**Exercise**. The records appear below. Repeat them exactly.

Segment Start: Supplied records

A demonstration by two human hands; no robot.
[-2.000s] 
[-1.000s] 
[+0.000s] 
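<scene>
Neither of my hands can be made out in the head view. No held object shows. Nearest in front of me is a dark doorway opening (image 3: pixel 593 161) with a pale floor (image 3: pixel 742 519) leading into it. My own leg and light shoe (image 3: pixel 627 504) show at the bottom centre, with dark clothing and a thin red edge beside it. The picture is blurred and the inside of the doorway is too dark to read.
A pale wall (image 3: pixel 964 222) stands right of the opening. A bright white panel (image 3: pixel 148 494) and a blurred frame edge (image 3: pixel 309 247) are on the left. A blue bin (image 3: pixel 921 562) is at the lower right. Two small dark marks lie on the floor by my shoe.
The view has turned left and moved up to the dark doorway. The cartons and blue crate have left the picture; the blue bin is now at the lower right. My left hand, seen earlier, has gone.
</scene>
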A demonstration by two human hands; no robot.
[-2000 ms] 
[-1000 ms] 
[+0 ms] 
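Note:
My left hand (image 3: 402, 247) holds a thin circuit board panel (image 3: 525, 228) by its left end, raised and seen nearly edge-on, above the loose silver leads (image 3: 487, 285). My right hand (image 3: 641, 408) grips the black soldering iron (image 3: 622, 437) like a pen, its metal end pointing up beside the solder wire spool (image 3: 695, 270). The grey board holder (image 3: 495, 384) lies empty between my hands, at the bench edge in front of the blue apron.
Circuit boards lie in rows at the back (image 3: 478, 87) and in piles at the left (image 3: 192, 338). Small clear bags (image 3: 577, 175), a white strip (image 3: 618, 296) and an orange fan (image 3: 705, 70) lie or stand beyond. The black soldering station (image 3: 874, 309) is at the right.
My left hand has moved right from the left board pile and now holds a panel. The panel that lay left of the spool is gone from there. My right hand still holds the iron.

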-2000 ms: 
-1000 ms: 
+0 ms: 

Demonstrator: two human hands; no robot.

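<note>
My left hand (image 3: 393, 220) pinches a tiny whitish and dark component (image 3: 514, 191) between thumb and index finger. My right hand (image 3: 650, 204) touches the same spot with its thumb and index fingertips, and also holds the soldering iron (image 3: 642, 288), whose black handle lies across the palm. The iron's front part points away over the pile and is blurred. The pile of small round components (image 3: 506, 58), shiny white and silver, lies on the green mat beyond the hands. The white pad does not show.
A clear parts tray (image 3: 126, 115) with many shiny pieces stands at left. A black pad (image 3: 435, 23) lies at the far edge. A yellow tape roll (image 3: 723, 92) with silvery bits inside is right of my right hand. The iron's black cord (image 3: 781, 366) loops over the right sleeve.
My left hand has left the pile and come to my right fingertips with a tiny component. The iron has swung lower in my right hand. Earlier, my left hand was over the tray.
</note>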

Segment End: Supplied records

**Answer to this task**.
A demonstration by two human hands; no robot.
[-2.000s] 
[-1.000s] 
[+0.000s] 
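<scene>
Neither of my hands can be made out in the head view. No held object shows. Nearest in front of me is a dark doorway opening (image 3: pixel 593 161) with a pale floor (image 3: pixel 742 519) leading into it. My own leg and light shoe (image 3: pixel 627 504) show at the bottom centre, with dark clothing and a thin red edge beside it. The picture is blurred and the inside of the doorway is too dark to read.
A pale wall (image 3: pixel 964 222) stands right of the opening. A bright white panel (image 3: pixel 148 494) and a blurred frame edge (image 3: pixel 309 247) are on the left. A blue bin (image 3: pixel 921 562) is at the lower right. Two small dark marks lie on the floor by my shoe.
The view has turned left and moved up to the dark doorway. The cartons and blue crate have left the picture; the blue bin is now at the lower right. My left hand, seen earlier, has gone.
</scene>
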A demonstration by two human hands; no robot.
[-2000 ms] 
[-1000 ms] 
[+0 ms] 
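Note:
My left hand (image 3: 402, 247) holds a thin circuit board panel (image 3: 525, 228) by its left end, raised and seen nearly edge-on, above the loose silver leads (image 3: 487, 285). My right hand (image 3: 641, 408) grips the black soldering iron (image 3: 622, 437) like a pen, its metal end pointing up beside the solder wire spool (image 3: 695, 270). The grey board holder (image 3: 495, 384) lies empty between my hands, at the bench edge in front of the blue apron.
Circuit boards lie in rows at the back (image 3: 478, 87) and in piles at the left (image 3: 192, 338). Small clear bags (image 3: 577, 175), a white strip (image 3: 618, 296) and an orange fan (image 3: 705, 70) lie or stand beyond. The black soldering station (image 3: 874, 309) is at the right.
My left hand has moved right from the left board pile and now holds a panel. The panel that lay left of the spool is gone from there. My right hand still holds the iron.
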
-2000 ms: 
-1000 ms: 
+0 ms: 

Demonstrator: two human hands; no robot.

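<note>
My left hand (image 3: 393, 220) pinches a tiny whitish and dark component (image 3: 514, 191) between thumb and index finger. My right hand (image 3: 650, 204) touches the same spot with its thumb and index fingertips, and also holds the soldering iron (image 3: 642, 288), whose black handle lies across the palm. The iron's front part points away over the pile and is blurred. The pile of small round components (image 3: 506, 58), shiny white and silver, lies on the green mat beyond the hands. The white pad does not show.
A clear parts tray (image 3: 126, 115) with many shiny pieces stands at left. A black pad (image 3: 435, 23) lies at the far edge. A yellow tape roll (image 3: 723, 92) with silvery bits inside is right of my right hand. The iron's black cord (image 3: 781, 366) loops over the right sleeve.
My left hand has left the pile and come to my right fingertips with a tiny component. The iron has swung lower in my right hand. Earlier, my left hand was over the tray.
</note>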

There is no more output for this exercise.